I spent all week paranoid the number on the scale would take a big leap and by the time I got to the Dietitian appointment, she wouldn’t think I belonged in her office because I was too fat to have an eating disorder. 

The fight or flight state I am in is so intense I can’t sleep more than 2-4 hours each night and I have no idea how I am functioning. Anorexia (am I even actually anorexic?) is giving me the greatest high that I can’t seem to come down from — though I know there has to be an end.

She never weighs me. I am beyond relieved. She does, however, pull every eating disorder behavior out of me and I leave exhausted from retelling the dirty details. It crosses my mind as she is weeding through my history that I am so sick. I have been sick for so long. But I’m still not sick enough.

What weight do you want to be at?

There is no weight that is good enough. I realize I am insane and wanting to be under 100 pounds is both terrifying and ridiculous. I shrug, and we establish that there is no end. 

Are you getting dizzy? Have you fainted?

Yes I get dizzy. No I haven’t fainted.

Ok. You need to be careful holding your babies…and driving…and getting up.
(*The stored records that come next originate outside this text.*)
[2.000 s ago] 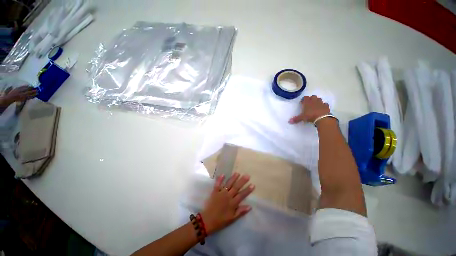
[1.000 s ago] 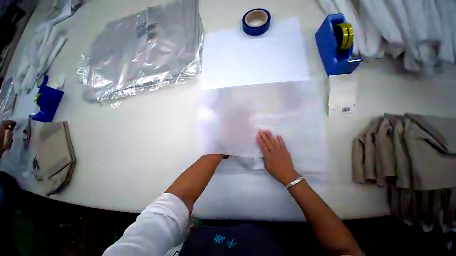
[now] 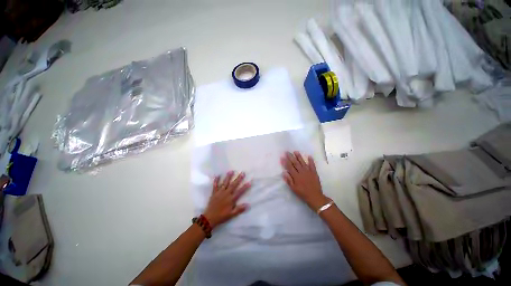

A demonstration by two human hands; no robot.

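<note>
A handbag lies flat under white tissue paper in front of me; it shows only as a faint grey-beige shape. My left hand lies flat on the tissue with its fingers spread. My right hand lies flat on the tissue's right side, fingers apart. Both hands hold nothing. A smooth white sheet shows beyond the tissue's far edge. A dark blue tape roll lies at that sheet's far end.
A blue tape dispenser and label stack stand at the right. White stuffing rolls lie behind. Unpacked handbags are piled at right, packed bags at left. Another blue dispenser and a handbag lie far left.
The tissue now covers the beige handbag that showed two seconds ago. My left hand has come out from the tissue's near edge onto its top. The camera view has shifted.
</note>
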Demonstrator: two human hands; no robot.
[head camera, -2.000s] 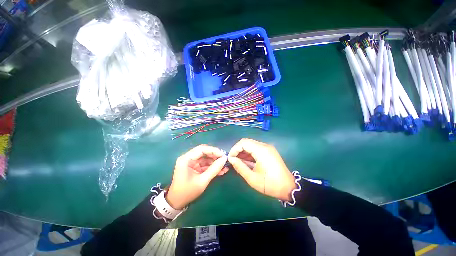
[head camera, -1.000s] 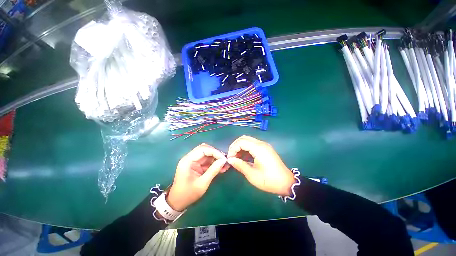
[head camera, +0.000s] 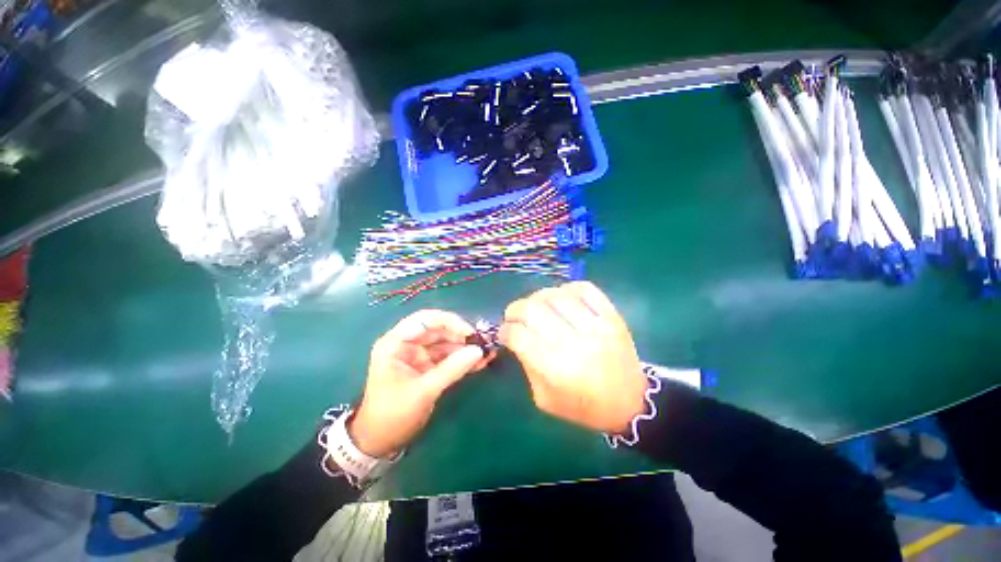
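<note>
My left hand (head camera: 423, 371) pinches a small black connector piece (head camera: 480, 339) between thumb and fingers. My right hand (head camera: 576, 353) is beside it, fingertips touching thin wire ends at the piece; whether it grips them is hard to tell. A white sleeve (head camera: 678, 377) with a blue connector (head camera: 709, 379) at its right end sticks out from behind my right wrist. Loose multicoloured wire leads (head camera: 461, 255) with blue connectors (head camera: 580, 233) lie in front of the blue parts bin (head camera: 415, 182), which holds many black pieces.
A clear bag of white sleeves (head camera: 247, 165) stands at left, its crinkled tail trailing toward me. Sleeved cable assemblies (head camera: 840, 187) lie in groups at right. A metal rail (head camera: 659, 83) runs behind. Red and yellow pieces (head camera: 11, 307) sit at far left. Blue stools (head camera: 143, 525) show below the bench edge.
My fingertips have parted slightly, showing the black piece. My right hand has turned and risen a little. More of the white sleeve shows by my right wrist. The view has shifted slightly.
</note>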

I am the worst mother. I immediately feel so guilty and want to cry–but don’t. I am feeling faint the entire appointment and the room appears to be filling with fog or smoke even though it’s not. My eyes can’t focus and I want to ask for water but I’m afraid to tell her I feel dizzy. This is happening at every appointment I go to where talking about my eating disorder is involved. I can feel fine walking in and as the appointment goes on I just can’t focus. It’s like the anxiety I normally feel in my stomach, takes over my head and affects all of my senses. I can’t quite explain it but it’s the worst feeling to feel like you’re losing control over being able to pay attention. I try to focus on something to regain control –I watch her lips move and try to catch what she’s saying. It shouldn’t be this hard to hear what she’s saying. Every time this happens I’m afraid it’s an assault on my intelligence even though that doesn’t quite make sense. You’re so incompetent you can’t even focus at any of your appointments. Congratulations, the only thing you have going for you is losing weight.